### What the task asks
Write the records below out again word for word, with the pictures removed.

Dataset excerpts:

>>>

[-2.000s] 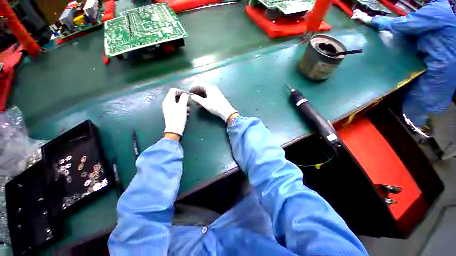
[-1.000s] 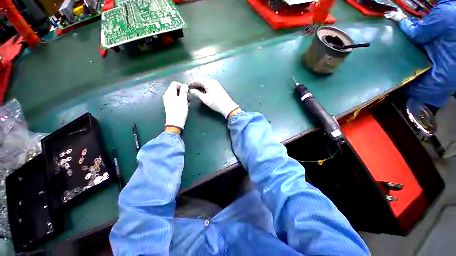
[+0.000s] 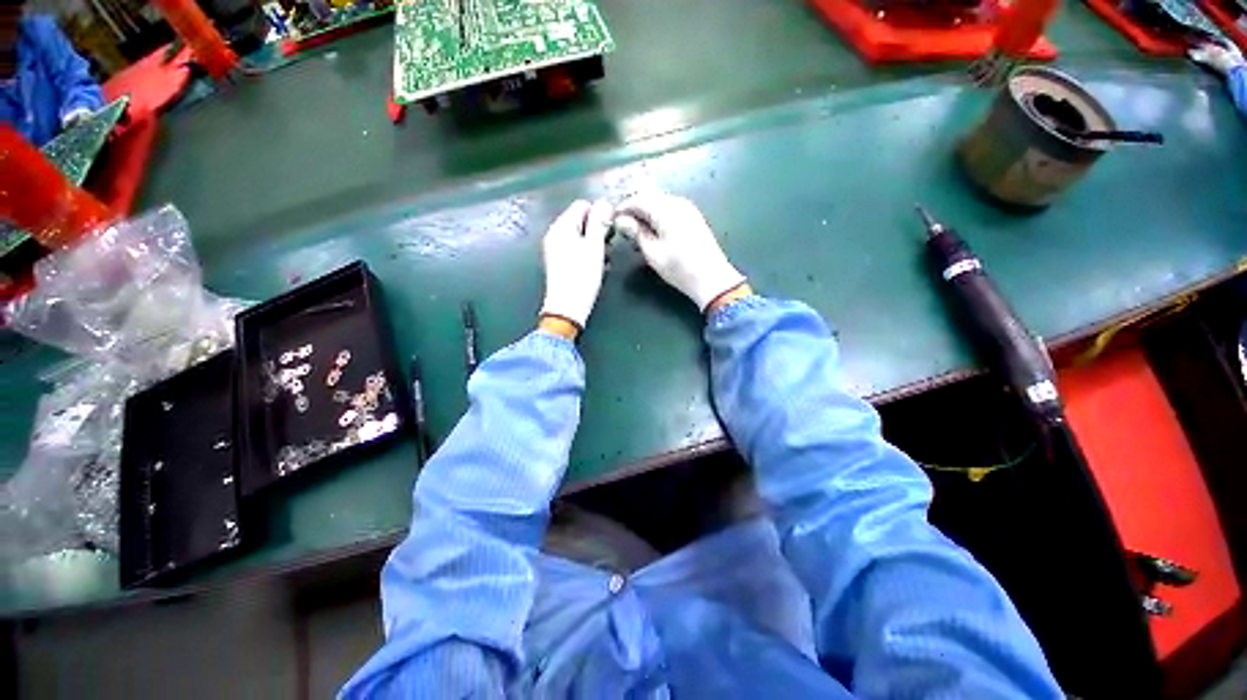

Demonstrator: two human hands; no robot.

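Note:
My left hand (image 3: pixel 576 260), in a white glove, is over the bench just ahead of me with its fingers bent together. My right hand (image 3: pixel 677 244), also white-gloved, meets it fingertip to fingertip. Anything small pinched between the fingertips is hidden or too small to tell. The green circuit board (image 3: pixel 499 48) lies solder side up at the back, with dark parts under it. The black parts tray (image 3: pixel 322 376) at left holds small silvery and copper-coloured pieces. The electric screwdriver (image 3: pixel 996 317) lies at right, its bit pointing away from me.
A grey can (image 3: pixel 1034 151) with a dark handle sticking out stands at right. Clear plastic bags (image 3: pixel 123 308) lie left of the trays. Two thin dark tools (image 3: pixel 471 338) lie right of them. A red-lined black bin (image 3: pixel 1142 472) is lower right. Parts of other people show at both upper edges.
The view has swung left, so the bench things appear further right. My hands stay together, with the fingertips closer. Another person's sleeve now shows at upper left.

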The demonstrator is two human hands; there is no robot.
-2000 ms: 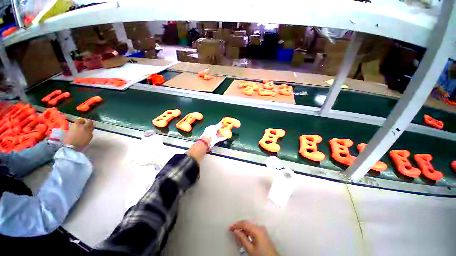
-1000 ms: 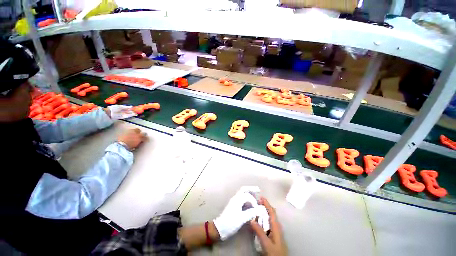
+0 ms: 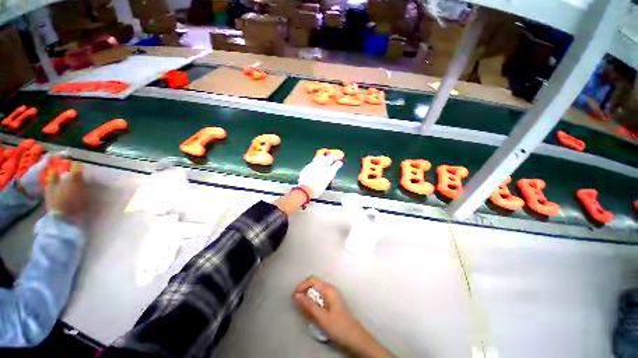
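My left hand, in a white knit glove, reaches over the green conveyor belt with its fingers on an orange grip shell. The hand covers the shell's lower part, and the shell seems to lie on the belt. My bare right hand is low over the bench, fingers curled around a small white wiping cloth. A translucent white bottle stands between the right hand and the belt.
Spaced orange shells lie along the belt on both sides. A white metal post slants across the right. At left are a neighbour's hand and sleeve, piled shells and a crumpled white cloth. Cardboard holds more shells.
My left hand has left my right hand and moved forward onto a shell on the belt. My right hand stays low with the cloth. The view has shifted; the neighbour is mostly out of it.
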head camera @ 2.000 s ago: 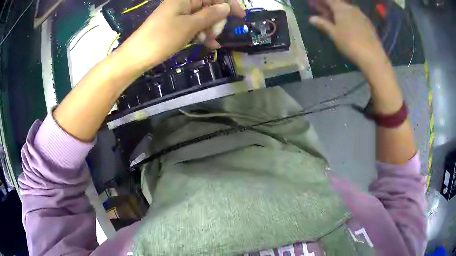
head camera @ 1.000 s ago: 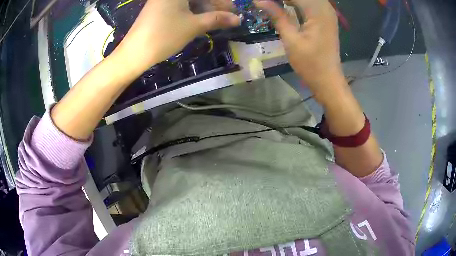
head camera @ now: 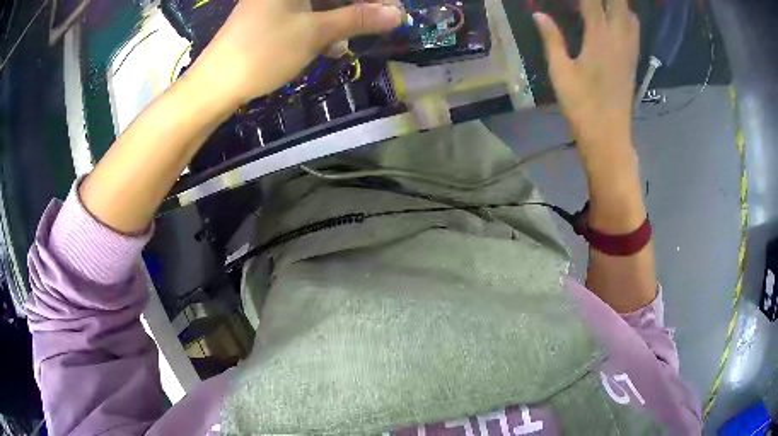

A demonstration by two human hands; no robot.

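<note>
The black socket strip housing (head camera: 290, 123) lies on the white work board (head camera: 294, 156), with blue and yellow wires along it. The small circuit board (head camera: 438, 32) shows at its right end. My left hand (head camera: 294, 34) is over the housing, thumb and fingers near the board's left side; whether it grips a wire there is hidden. My right hand (head camera: 595, 72) is right of the work board, fingers spread, nothing seen in it. Its upper fingers are cut off by the top edge. A red band (head camera: 619, 239) is on my right wrist.
The blurred soldering gun (head camera: 674, 30) lies right of my right hand, its metal front (head camera: 650, 77) pointing down at the mat's edge. A grey cord (head camera: 478, 183) and a thin black coiled cord (head camera: 328, 225) cross my apron. A cardboard box (head camera: 217, 339) is below the bench at left.
My right hand was at the far right, came in to the circuit board, and has now moved back right off it. My left hand stays over the housing. The black cord has shifted.
</note>
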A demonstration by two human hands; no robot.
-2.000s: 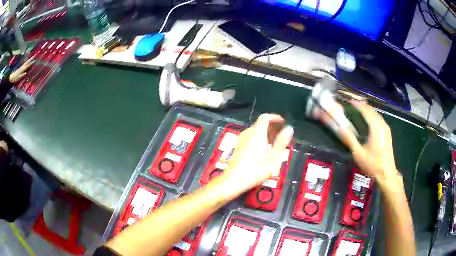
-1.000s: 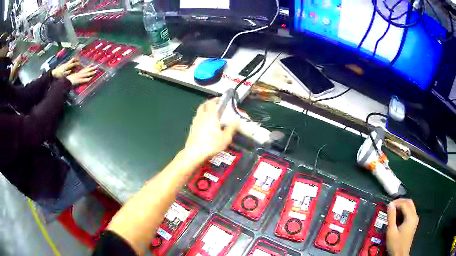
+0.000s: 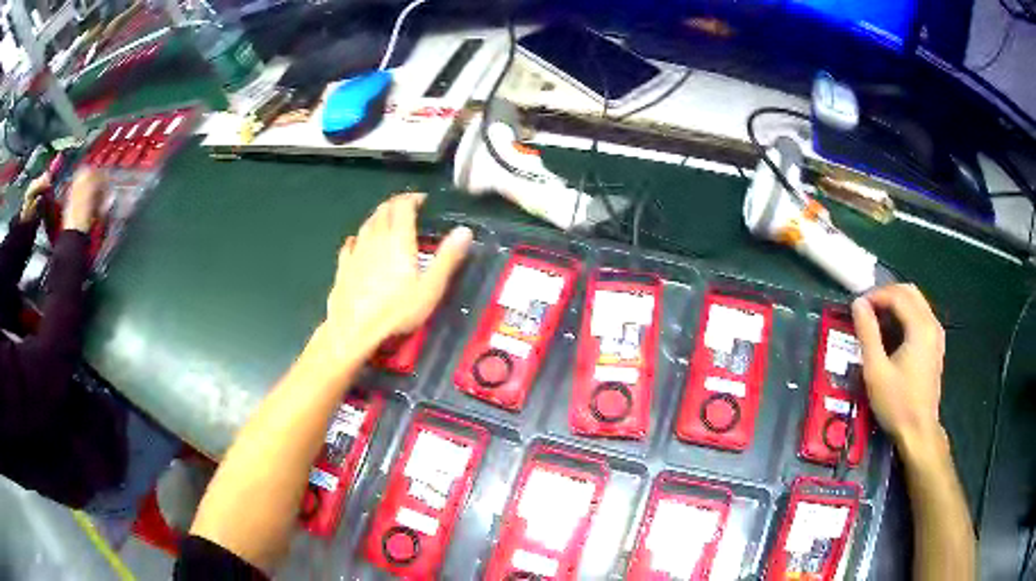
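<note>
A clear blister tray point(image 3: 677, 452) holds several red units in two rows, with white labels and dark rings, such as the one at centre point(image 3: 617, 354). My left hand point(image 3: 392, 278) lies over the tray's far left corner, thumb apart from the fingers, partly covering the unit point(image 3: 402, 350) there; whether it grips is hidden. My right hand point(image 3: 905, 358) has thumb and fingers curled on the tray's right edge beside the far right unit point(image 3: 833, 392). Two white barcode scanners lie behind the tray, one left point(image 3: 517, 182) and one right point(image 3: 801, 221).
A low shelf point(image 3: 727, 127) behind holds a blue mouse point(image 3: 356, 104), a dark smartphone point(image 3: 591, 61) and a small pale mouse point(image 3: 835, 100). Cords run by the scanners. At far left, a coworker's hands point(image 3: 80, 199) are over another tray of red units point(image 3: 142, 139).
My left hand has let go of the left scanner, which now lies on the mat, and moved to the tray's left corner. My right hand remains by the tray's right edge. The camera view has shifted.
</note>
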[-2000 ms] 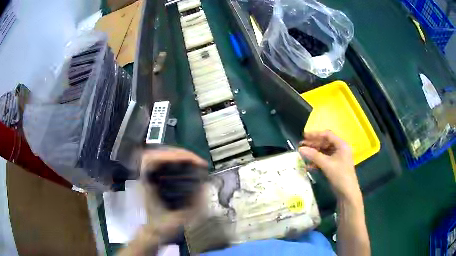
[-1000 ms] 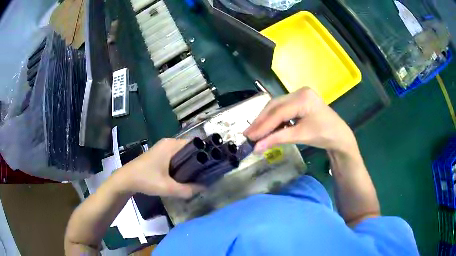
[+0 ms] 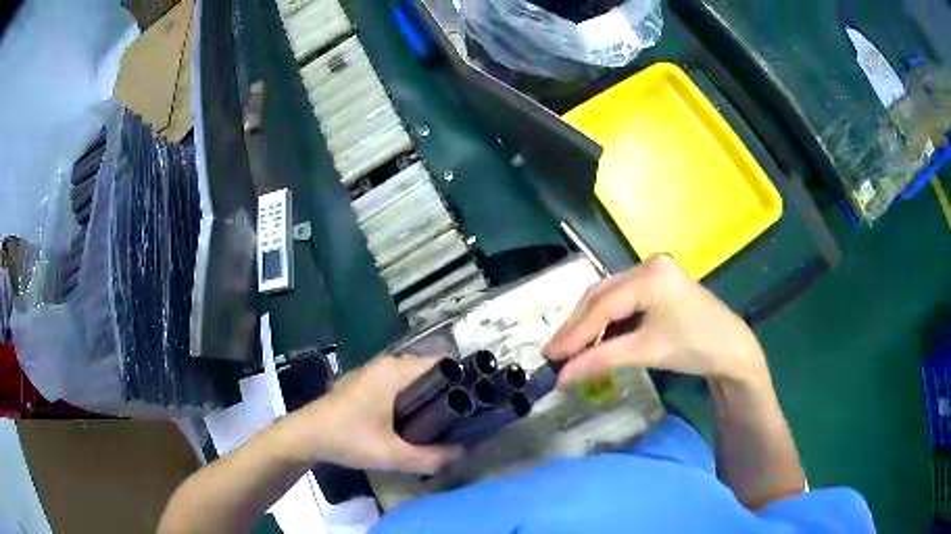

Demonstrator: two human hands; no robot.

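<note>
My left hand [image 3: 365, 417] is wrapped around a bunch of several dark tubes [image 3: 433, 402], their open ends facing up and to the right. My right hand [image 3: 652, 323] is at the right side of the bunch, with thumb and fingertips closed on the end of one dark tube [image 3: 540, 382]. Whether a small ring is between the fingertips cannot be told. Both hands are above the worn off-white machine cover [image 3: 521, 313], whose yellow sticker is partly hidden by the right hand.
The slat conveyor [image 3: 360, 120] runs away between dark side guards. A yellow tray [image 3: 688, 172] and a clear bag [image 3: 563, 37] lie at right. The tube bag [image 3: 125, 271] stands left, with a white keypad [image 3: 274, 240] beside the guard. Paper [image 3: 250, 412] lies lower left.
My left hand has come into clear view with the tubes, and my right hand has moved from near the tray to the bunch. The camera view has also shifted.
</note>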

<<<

### Result of the task
[-2.000s] 
[-1.000s] 
[+0.000s] 

Demonstrator: two human hands; no robot.

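Note:
My left hand (image 3: pixel 576 260), in a white glove, is over the bench just ahead of me with its fingers bent together. My right hand (image 3: pixel 677 244), also white-gloved, meets it fingertip to fingertip. Anything small pinched between the fingertips is hidden or too small to tell. The green circuit board (image 3: pixel 499 48) lies solder side up at the back, with dark parts under it. The black parts tray (image 3: pixel 322 376) at left holds small silvery and copper-coloured pieces. The electric screwdriver (image 3: pixel 996 317) lies at right, its bit pointing away from me.
A grey can (image 3: pixel 1034 151) with a dark handle sticking out stands at right. Clear plastic bags (image 3: pixel 123 308) lie left of the trays. Two thin dark tools (image 3: pixel 471 338) lie right of them. A red-lined black bin (image 3: pixel 1142 472) is lower right. Parts of other people show at both upper edges.
The view has swung left, so the bench things appear further right. My hands stay together, with the fingertips closer. Another person's sleeve now shows at upper left.
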
The demonstrator is two human hands; there is no robot.
-2000 ms: 
-1000 ms: 
+0 ms: 
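My left hand, in a white knit glove, reaches over the green conveyor belt with its fingers on an orange grip shell. The hand covers the shell's lower part, and the shell seems to lie on the belt. My bare right hand is low over the bench, fingers curled around a small white wiping cloth. A translucent white bottle stands between the right hand and the belt.
Spaced orange shells lie along the belt on both sides. A white metal post slants across the right. At left are a neighbour's hand and sleeve, piled shells and a crumpled white cloth. Cardboard holds more shells.
My left hand has left my right hand and moved forward onto a shell on the belt. My right hand stays low with the cloth. The view has shifted; the neighbour is mostly out of it.
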head camera @ 2.000 s ago: 
head camera @ 1.000 s ago: 
head camera @ now: 

A demonstration by two human hands; no robot.

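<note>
The black socket strip housing (head camera: 290, 123) lies on the white work board (head camera: 294, 156), with blue and yellow wires along it. The small circuit board (head camera: 438, 32) shows at its right end. My left hand (head camera: 294, 34) is over the housing, thumb and fingers near the board's left side; whether it grips a wire there is hidden. My right hand (head camera: 595, 72) is right of the work board, fingers spread, nothing seen in it. Its upper fingers are cut off by the top edge. A red band (head camera: 619, 239) is on my right wrist.
The blurred soldering gun (head camera: 674, 30) lies right of my right hand, its metal front (head camera: 650, 77) pointing down at the mat's edge. A grey cord (head camera: 478, 183) and a thin black coiled cord (head camera: 328, 225) cross my apron. A cardboard box (head camera: 217, 339) is below the bench at left.
My right hand was at the far right, came in to the circuit board, and has now moved back right off it. My left hand stays over the housing. The black cord has shifted.
</note>
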A demonstration by two human hands; no robot.
-2.000s: 
-1.000s: 
+0.000s: 
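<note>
A clear blister tray point(image 3: 677, 452) holds several red units in two rows, with white labels and dark rings, such as the one at centre point(image 3: 617, 354). My left hand point(image 3: 392, 278) lies over the tray's far left corner, thumb apart from the fingers, partly covering the unit point(image 3: 402, 350) there; whether it grips is hidden. My right hand point(image 3: 905, 358) has thumb and fingers curled on the tray's right edge beside the far right unit point(image 3: 833, 392). Two white barcode scanners lie behind the tray, one left point(image 3: 517, 182) and one right point(image 3: 801, 221).
A low shelf point(image 3: 727, 127) behind holds a blue mouse point(image 3: 356, 104), a dark smartphone point(image 3: 591, 61) and a small pale mouse point(image 3: 835, 100). Cords run by the scanners. At far left, a coworker's hands point(image 3: 80, 199) are over another tray of red units point(image 3: 142, 139).
My left hand has let go of the left scanner, which now lies on the mat, and moved to the tray's left corner. My right hand remains by the tray's right edge. The camera view has shifted.
</note>
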[-2000 ms] 
[-1000 ms] 
[+0 ms] 

Demonstrator: two human hands; no robot.

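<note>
My left hand [image 3: 365, 417] is wrapped around a bunch of several dark tubes [image 3: 433, 402], their open ends facing up and to the right. My right hand [image 3: 652, 323] is at the right side of the bunch, with thumb and fingertips closed on the end of one dark tube [image 3: 540, 382]. Whether a small ring is between the fingertips cannot be told. Both hands are above the worn off-white machine cover [image 3: 521, 313], whose yellow sticker is partly hidden by the right hand.
The slat conveyor [image 3: 360, 120] runs away between dark side guards. A yellow tray [image 3: 688, 172] and a clear bag [image 3: 563, 37] lie at right. The tube bag [image 3: 125, 271] stands left, with a white keypad [image 3: 274, 240] beside the guard. Paper [image 3: 250, 412] lies lower left.
My left hand has come into clear view with the tubes, and my right hand has moved from near the tray to the bunch. The camera view has also shifted.
</note>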

No part of the answer remains open.